**Problem description**
In the data below, reproduce everything exactly except the images.
§ §
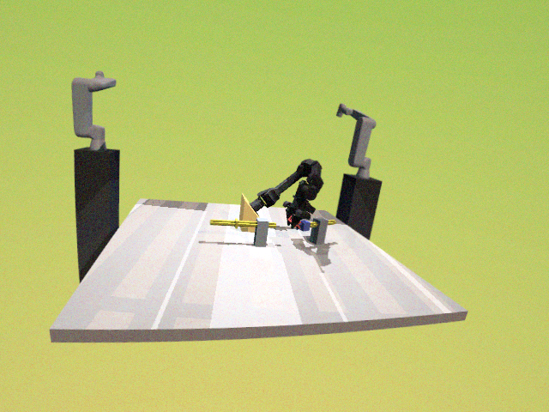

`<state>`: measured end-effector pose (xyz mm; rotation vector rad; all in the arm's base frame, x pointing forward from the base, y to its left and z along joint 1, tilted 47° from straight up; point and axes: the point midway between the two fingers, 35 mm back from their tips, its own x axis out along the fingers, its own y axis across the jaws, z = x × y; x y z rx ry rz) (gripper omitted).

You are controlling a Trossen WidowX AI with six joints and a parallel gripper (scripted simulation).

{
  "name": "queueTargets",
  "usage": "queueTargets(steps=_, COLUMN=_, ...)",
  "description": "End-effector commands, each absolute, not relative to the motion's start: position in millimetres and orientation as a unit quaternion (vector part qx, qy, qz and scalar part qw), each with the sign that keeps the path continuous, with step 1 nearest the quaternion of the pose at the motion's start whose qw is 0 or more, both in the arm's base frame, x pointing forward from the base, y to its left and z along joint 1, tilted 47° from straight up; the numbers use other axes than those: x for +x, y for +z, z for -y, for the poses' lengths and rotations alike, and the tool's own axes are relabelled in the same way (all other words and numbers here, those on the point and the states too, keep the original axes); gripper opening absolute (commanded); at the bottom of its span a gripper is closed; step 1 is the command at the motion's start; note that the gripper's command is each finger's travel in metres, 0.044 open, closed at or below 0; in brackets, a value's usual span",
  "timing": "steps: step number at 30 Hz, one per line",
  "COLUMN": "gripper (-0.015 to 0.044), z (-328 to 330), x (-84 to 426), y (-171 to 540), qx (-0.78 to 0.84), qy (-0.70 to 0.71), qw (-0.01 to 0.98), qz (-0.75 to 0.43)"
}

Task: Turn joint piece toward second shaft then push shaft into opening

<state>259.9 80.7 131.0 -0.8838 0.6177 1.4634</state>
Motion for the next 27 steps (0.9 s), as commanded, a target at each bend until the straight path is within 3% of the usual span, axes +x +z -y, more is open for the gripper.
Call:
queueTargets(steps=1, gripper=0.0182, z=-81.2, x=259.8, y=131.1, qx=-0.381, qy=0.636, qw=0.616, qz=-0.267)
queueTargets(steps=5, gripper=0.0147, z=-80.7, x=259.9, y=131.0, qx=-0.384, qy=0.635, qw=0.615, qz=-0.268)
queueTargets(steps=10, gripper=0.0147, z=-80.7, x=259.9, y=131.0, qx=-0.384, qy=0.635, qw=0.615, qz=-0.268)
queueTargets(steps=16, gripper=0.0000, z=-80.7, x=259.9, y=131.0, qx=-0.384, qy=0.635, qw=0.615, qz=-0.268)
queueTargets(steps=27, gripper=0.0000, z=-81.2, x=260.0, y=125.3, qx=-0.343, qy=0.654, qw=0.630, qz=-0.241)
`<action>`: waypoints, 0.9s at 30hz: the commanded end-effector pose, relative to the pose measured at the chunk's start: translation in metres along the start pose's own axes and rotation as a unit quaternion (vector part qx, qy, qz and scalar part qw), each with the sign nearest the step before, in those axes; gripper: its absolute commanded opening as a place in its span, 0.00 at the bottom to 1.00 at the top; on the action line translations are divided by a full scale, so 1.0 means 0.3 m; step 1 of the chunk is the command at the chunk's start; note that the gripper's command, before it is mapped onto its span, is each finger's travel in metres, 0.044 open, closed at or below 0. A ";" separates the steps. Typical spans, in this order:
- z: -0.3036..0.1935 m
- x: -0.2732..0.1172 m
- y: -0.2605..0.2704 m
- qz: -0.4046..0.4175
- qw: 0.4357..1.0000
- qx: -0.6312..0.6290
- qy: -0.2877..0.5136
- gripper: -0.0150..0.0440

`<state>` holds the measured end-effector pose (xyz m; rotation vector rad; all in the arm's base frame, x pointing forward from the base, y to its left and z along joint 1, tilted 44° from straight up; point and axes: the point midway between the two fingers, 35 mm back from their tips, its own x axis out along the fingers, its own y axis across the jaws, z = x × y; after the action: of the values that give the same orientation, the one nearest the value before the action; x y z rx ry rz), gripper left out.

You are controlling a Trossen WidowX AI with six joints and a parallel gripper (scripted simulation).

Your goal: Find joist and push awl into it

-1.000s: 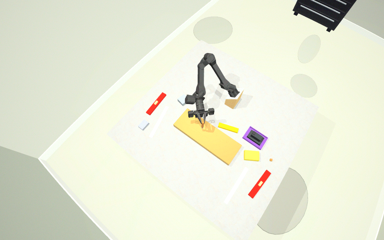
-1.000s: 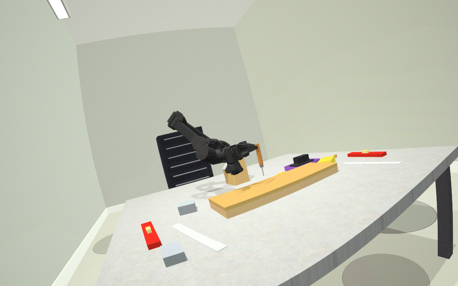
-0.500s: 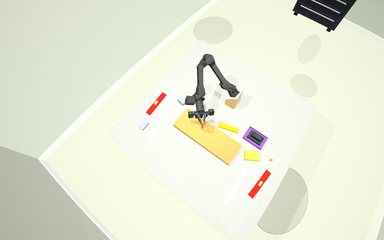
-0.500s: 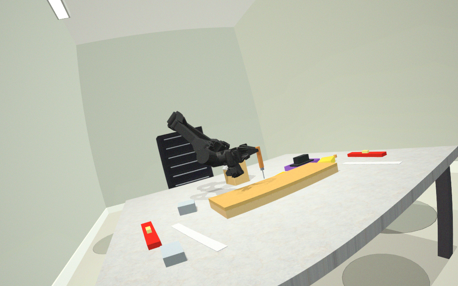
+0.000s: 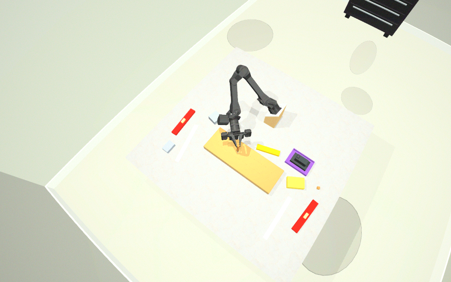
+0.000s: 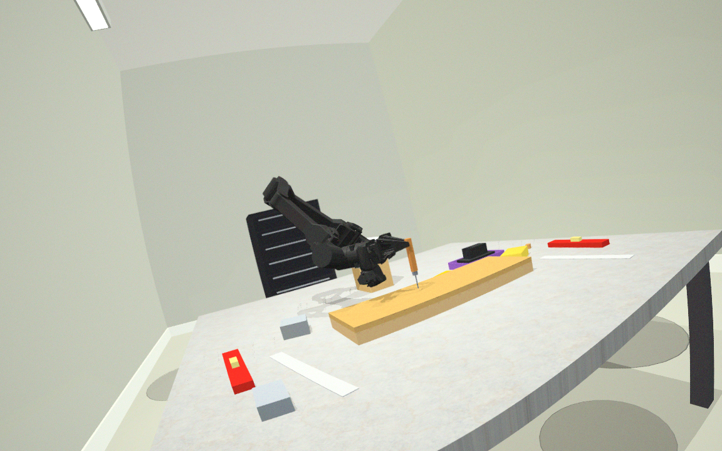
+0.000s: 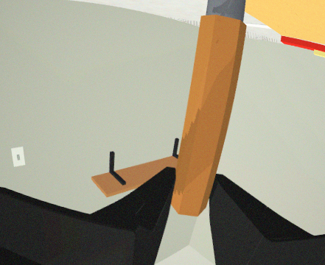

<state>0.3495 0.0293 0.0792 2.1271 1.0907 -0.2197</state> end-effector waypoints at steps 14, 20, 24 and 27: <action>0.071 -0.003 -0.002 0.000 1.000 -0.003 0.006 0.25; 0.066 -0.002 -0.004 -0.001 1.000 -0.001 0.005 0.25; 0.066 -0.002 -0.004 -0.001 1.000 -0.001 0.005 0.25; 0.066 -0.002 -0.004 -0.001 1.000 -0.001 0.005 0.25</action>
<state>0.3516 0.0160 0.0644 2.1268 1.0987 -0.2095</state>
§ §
**Answer to the exercise**
`<state>`: measured end-effector pose (xyz mm; rotation vector rad; all in the arm's base frame, x pointing forward from the base, y to its left and z along joint 1, tilted 47° from straight up; point and axes: the point midway between the two fingers, 35 mm back from their tips, its own x axis out along the fingers, its own y axis across the jaws, z = x × y; x y z rx ry rz) (gripper omitted).

You are controlling a Trossen WidowX AI with six joints and a parallel gripper (scripted simulation).

{
  "name": "queueTargets",
  "usage": "queueTargets(steps=_, COLUMN=_, ...)",
  "description": "End-effector commands, each absolute, not relative to the motion's start: position in millimetres and orientation as a unit quaternion (vector part qx, qy, qz and scalar part qw), each with the sign that keeps the path continuous, with step 1 nearest the quaternion of the pose at the motion's start whose qw is 0 or more, both in the arm's base frame, x pointing forward from the base, y to its left and z along joint 1, tilted 47° from straight up; the numbers use other axes than those: x for +x, y for +z, z for -y, for the poses' lengths and rotations alike, and the tool's own axes are relabelled in the same way (all other words and numbers here, those on the point and the states too, keep the original axes); gripper opening absolute (commanded); at the bottom of its span a gripper is closed; step 1 is the command at the motion's start; note that the gripper's command is each finger's travel in metres, 0.044 open, closed at or below 0; in brackets, a value's usual span",
  "timing": "steps: step number at 30 Hz, one per line",
  "COLUMN": "gripper (-0.015 to 0.044), z (-328 to 330), x (-84 to 426), y (-171 to 540), qx (-0.78 to 0.84), qy (-0.70 to 0.71), qw (-0.01 to 0.98), qz (-0.75 to 0.43)"
}

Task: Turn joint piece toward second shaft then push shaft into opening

<state>259.9 80.7 131.0 -0.8838 0.6177 1.4634</state>
Motion for the next 27 steps (0.9 s), as commanded, a target at each bend until the straight path is within 3% of the usual span, axes +x +z -y, more is open for the gripper.
Call:
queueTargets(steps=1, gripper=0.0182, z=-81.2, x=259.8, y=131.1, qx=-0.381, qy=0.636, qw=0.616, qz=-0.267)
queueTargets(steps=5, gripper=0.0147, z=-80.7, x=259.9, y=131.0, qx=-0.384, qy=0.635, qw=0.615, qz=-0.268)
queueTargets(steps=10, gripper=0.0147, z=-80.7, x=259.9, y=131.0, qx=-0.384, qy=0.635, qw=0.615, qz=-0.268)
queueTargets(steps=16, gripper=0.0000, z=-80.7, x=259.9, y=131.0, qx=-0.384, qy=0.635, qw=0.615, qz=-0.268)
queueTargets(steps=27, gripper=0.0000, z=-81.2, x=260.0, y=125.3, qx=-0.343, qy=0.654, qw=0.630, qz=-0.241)
`<action>`: waypoints, 0.9s at 30hz: the commanded end-effector pose, relative to the pose measured at the chunk's start: translation in metres along the start pose's own axes and rotation as a unit quaternion (vector part qx, qy, qz and scalar part qw), each with the sign nearest the step before, in those axes; gripper: its absolute commanded opening as a place in its span, 0.00 at the bottom to 1.00 at the top; on the action line translations are divided by a full scale, so 1.0 means 0.3 m; step 1 of the chunk is the command at the chunk's start; note that the gripper's command, before it is mapped onto its span, is each finger's travel in metres, 0.044 open, closed at or below 0. A ";" separates the steps. Typical spans, in this order:
- z: -0.3036..0.1935 m
- x: -0.2732..0.1172 m
- y: -0.2605..0.2704 m
- qz: -0.4046..0.4175
- qw: 0.4357..1.0000
- qx: -0.6312..0.6290
- qy: -0.2877..0.5136
- gripper: -0.0150..0.0440

`<state>` holds the measured end-effector pose (xyz m; rotation vector rad; all in the arm's base frame, x pointing forward from the base, y to its left and z along joint 1, tilted 44° from straight up; point and axes: the point midway between the two fingers, 35 mm back from their tips, its own x axis out along the fingers, its own y axis across the jaws, z = x × y; after the action: of the values that give the same orientation, the one nearest the value before the action; x y z rx ry rz), gripper left out.

You are controlling a Trossen WidowX AI with six joints and a parallel gripper (scripted simulation).

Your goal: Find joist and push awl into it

-1.000s: 
-1.000s: 
-0.500s: 
-0.500s: 
+0.000s: 
+0.000s: 
+0.000s: 

<state>0.3495 0.0293 0.0792 2.1271 1.0907 -0.2197</state> end-effector waypoints at steps 14, 20, 24 and 27: <action>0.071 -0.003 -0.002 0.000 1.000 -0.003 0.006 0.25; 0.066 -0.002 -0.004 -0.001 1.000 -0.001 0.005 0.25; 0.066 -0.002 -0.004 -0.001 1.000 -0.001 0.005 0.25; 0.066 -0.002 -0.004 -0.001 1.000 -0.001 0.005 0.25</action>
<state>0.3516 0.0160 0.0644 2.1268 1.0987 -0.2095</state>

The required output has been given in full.